Since the KB is written pretty detailed and well I recommend to get an high-level solution thinking with my post and afterwards dive into the deep-physical stuff of the KB.
Understand the problem
First of all: Understand the problem. I am not sure if that problem still occurs because of my concrete situation (upgrade from vCSA 5.5 -> 6.0 U1/U2 -> 6.5, might have used different certificates in the past,etc.)
It might be technically not 100% correct, but my abstraction and explanation level should be enough to understand what the problem is and how it is fixed.
When we roll-out a new vCenter Server Appliance and PSC, the certificates are generated by the Certificate Authority of the Platform Service Controller. Since no one know this guy, no one really trusts him, therefore its certificates are marked red in the browser (and my graphic).
At the same time we need to know that on the PSC a service called lookup service is running. I think about the lookupservice like a good old phone directory. The lookupservice knows other solutions connected to it and has some data about them (how to reach them via https://URL, how to know them: SSL_Certificate of the solution)
You can gather the current lookupservice data via
So the following model, show how it should look like in a default setup.

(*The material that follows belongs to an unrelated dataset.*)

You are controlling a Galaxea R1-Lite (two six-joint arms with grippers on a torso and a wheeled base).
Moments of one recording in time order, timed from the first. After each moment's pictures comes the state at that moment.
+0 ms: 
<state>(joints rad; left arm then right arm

So what’s happening when we replace the certificates of our solutions like vCenter and PSC? Everything works fine, but the lookupservice is not updating its entries. A solution that is verifying if there is a match between the actual solution certificate and the data within the lookupservice will now fail -> NSX, SRM, vSphere Replication.
How to fix it
Take a Browser and go to
login as SSO-Admin (like firstname.lastname@example.org), remove the content between <filtercriteria> click on invoke method and voila,
Use the inspect element icon, copy the whole base64 certificate
Copy the data into an empty text-file. Call the file psc_old.cer (make sure file extensions are shown) and extract the SSL-thumbprint (we will need this later). Copy the Thumbprint in an empty text file
Now the tough part will beginn.
Transfer the current chain.pem file of the PSC, Sub-CA, Enterprise-CA to your PSC, e.g. with winSCP into the /root folder
The format of the chain file must be Base64 encoded and look like this:
… SUB CA CERTIFICATE
… CA CERTIFICATE
Make sure no whitespace appear and no empty line are included (use a good editor like Notepad++ or Sublime).
Now we need to connect to the PSC via SSH and navigate in the following folder:
Run the following line (as documented in the KB). Important:
- Remove the whitespaces of the SSL Thumbprint
- Type the complete command manually into SSH shell. Do not copy and paste. I was not able to get the whole thing running when I was copy and pasting anything. Type every char of the thumbprint and doublecheck. If you fail here the legendary Updated 0 service (s)) will occur. It seems that the script is searching for the SSL certificate with the thumbprint we have put into the command. If for any reason the thumbprint is not matching any more (because previous attempts succeeded with a wrong certificate), check my graphics, try to understand what you must do and repeat the steps
- Do Snapshots of the PSC/vCSA before you do anything
ls_update_certs.py –url https://psc01.lenzker.local/sdk –fingerprint d79531d1dc743ba43cbaebb735b8bf1aa139a168 –certfile /root/chain.cer –user email@example.com –password VMware99!
works fine (I know I pasted a password, but I just want to make sure you know that you not necessarly need to to deal with special chars in the password).
Check that multiple services have been updated.
Repeat the steps for vCenter Server Appliance
The following graphic should show you the final state.
Enjoy SRM, NSX, vSphere Replication and many more.